AIM OF THE TASK: Find every line below where the string "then" shows up, and copy those lines.

MATERIAL FOR THE TASK:
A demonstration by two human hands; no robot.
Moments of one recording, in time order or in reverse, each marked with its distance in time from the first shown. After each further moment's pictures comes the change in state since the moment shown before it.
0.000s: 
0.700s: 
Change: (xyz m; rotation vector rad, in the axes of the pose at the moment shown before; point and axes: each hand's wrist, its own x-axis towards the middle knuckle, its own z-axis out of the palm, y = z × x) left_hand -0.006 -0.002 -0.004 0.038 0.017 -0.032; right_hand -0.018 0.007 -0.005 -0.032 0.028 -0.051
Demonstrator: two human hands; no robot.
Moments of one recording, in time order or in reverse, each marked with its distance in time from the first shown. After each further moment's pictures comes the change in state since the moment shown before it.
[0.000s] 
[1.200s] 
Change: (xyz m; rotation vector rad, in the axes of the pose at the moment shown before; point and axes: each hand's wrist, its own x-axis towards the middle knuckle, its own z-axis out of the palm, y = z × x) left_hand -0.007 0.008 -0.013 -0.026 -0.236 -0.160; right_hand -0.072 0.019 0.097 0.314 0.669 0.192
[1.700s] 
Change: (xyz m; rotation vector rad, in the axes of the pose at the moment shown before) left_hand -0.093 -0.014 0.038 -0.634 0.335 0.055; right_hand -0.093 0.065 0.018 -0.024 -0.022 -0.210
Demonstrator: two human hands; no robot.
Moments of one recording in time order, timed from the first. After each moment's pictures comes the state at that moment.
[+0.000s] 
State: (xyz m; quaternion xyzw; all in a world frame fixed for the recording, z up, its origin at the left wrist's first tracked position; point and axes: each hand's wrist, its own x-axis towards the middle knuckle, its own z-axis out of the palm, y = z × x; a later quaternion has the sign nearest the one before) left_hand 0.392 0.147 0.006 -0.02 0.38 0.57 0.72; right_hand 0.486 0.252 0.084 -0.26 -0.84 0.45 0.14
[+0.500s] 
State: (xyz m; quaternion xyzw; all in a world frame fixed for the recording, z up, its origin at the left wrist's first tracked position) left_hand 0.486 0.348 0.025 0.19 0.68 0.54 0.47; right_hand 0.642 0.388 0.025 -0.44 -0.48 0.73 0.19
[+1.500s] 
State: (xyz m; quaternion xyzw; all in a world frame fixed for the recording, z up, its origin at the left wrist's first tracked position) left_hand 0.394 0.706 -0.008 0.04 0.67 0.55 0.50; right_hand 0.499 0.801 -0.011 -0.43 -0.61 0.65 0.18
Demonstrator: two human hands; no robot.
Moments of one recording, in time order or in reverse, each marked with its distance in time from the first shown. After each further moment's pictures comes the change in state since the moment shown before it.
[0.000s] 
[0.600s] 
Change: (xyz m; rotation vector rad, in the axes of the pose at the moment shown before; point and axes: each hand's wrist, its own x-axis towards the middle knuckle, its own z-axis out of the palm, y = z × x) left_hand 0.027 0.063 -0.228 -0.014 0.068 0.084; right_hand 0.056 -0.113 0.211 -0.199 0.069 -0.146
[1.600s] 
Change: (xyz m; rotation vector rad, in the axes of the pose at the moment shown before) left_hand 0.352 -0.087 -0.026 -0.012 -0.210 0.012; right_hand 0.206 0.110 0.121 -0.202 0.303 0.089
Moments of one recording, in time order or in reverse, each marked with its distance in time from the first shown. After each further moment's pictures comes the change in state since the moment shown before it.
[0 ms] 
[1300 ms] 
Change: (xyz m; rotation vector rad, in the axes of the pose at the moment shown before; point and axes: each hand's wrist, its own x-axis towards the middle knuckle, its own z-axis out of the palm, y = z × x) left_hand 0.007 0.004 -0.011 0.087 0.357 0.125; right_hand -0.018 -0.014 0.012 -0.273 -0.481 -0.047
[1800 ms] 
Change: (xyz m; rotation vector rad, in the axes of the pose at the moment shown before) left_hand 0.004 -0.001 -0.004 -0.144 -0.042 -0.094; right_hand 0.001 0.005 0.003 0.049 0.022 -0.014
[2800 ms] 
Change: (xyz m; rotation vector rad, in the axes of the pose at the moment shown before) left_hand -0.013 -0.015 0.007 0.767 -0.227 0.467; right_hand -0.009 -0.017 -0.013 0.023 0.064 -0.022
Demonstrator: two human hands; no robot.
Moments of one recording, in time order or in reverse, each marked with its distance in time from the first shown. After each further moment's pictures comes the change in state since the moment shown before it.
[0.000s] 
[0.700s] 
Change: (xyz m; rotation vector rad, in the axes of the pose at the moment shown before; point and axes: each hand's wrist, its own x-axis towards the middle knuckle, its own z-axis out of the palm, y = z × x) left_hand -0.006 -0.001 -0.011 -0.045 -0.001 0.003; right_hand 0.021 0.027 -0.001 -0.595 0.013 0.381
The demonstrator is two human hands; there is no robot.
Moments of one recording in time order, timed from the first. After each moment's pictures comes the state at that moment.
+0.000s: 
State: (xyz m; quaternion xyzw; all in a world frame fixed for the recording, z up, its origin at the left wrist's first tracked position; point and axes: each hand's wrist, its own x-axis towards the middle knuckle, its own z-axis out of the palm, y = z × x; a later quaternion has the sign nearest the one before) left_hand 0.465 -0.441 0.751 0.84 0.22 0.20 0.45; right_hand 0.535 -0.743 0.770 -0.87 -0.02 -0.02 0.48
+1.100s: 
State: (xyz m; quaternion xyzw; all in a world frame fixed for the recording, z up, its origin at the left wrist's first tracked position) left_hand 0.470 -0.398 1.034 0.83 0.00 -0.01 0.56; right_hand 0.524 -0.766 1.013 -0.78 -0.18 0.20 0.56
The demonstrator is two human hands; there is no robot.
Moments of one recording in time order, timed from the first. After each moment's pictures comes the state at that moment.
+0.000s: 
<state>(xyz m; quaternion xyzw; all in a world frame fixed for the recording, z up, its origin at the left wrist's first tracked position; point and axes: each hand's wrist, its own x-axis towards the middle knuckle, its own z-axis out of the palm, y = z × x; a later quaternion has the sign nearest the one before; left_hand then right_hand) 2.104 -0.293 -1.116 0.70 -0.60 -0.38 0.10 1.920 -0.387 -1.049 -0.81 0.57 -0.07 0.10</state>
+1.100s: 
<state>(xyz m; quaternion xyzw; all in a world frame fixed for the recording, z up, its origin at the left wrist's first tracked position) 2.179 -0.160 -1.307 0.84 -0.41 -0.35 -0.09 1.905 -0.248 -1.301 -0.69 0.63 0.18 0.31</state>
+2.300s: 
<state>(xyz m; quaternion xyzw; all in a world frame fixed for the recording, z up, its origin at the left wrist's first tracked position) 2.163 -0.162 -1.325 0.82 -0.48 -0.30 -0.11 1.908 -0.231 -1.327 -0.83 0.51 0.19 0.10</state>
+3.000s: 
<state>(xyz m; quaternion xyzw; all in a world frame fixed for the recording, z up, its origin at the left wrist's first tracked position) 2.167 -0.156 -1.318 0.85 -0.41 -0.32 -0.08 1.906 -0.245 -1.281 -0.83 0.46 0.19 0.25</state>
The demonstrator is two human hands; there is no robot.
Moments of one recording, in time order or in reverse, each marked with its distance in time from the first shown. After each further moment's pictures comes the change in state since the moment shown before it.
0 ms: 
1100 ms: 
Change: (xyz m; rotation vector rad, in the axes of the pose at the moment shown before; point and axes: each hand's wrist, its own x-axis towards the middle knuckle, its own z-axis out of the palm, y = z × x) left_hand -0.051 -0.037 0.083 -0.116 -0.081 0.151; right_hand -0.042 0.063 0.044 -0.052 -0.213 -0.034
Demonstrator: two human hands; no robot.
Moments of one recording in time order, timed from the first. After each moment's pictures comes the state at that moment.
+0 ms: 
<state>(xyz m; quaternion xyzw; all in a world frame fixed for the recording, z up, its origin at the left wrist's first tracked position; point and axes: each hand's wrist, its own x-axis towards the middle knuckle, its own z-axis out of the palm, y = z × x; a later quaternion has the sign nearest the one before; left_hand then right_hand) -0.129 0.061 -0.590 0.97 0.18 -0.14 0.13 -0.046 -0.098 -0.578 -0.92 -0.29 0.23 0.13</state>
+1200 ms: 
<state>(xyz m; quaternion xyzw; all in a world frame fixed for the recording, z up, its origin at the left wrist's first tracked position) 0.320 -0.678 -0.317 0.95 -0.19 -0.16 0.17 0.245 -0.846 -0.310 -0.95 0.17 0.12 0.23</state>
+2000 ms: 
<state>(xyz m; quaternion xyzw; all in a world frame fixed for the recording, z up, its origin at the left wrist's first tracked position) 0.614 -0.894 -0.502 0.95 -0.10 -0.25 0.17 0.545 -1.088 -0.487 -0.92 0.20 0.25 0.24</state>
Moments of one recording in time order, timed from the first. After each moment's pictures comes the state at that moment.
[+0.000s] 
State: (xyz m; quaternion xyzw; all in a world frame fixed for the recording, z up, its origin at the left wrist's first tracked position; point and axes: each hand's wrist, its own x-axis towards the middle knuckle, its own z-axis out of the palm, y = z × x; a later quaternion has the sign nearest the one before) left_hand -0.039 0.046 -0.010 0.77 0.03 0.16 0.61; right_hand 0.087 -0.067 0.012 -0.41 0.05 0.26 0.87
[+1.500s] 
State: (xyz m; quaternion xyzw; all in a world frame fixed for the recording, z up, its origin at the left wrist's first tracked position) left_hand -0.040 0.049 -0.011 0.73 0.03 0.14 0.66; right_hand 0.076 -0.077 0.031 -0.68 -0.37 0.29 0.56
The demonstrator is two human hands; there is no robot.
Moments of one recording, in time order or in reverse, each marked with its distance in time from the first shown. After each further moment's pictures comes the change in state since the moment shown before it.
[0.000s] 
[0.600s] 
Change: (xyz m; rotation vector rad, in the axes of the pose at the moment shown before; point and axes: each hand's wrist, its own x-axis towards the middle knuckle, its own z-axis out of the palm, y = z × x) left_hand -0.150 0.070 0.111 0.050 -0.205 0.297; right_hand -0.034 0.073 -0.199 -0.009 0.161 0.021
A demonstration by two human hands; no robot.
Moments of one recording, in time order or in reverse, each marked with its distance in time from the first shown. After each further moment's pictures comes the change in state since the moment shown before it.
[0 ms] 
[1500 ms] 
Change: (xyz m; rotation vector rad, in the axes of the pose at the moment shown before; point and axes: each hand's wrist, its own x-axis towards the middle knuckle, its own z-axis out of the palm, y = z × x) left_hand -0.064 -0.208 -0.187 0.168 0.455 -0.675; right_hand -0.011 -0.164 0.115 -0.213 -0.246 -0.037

ANSWER TO THIS EXERCISE:
<state>(xyz m; quaternion xyzw; all in a world frame fixed for the recording, z up, its origin at the left wrist's first tracked position; point and axes: each hand's wrist, its own x-axis towards the middle knuckle, its own z-axis out of the palm, y = z × x; a later quaternion has the sign nearest the one before; left_hand then right_hand) 2.104 -0.293 -1.116 0.70 -0.60 -0.38 0.10 1.920 -0.387 -1.049 -0.81 0.57 -0.07 0.10</state>
<state>(xyz m; quaternion xyzw; all in a world frame fixed for the recording, z up, its origin at the left wrist's first tracked position; point and axes: each hand's wrist, its own x-axis towards the middle knuckle, its own z-axis out of the palm, y = z × x; a later quaternion has the sign nearest the one before; left_hand then right_hand) -0.129 0.061 -0.590 0.97 0.18 -0.14 0.13 -0.046 -0.098 -0.578 -0.92 -0.29 0.23 0.13</state>

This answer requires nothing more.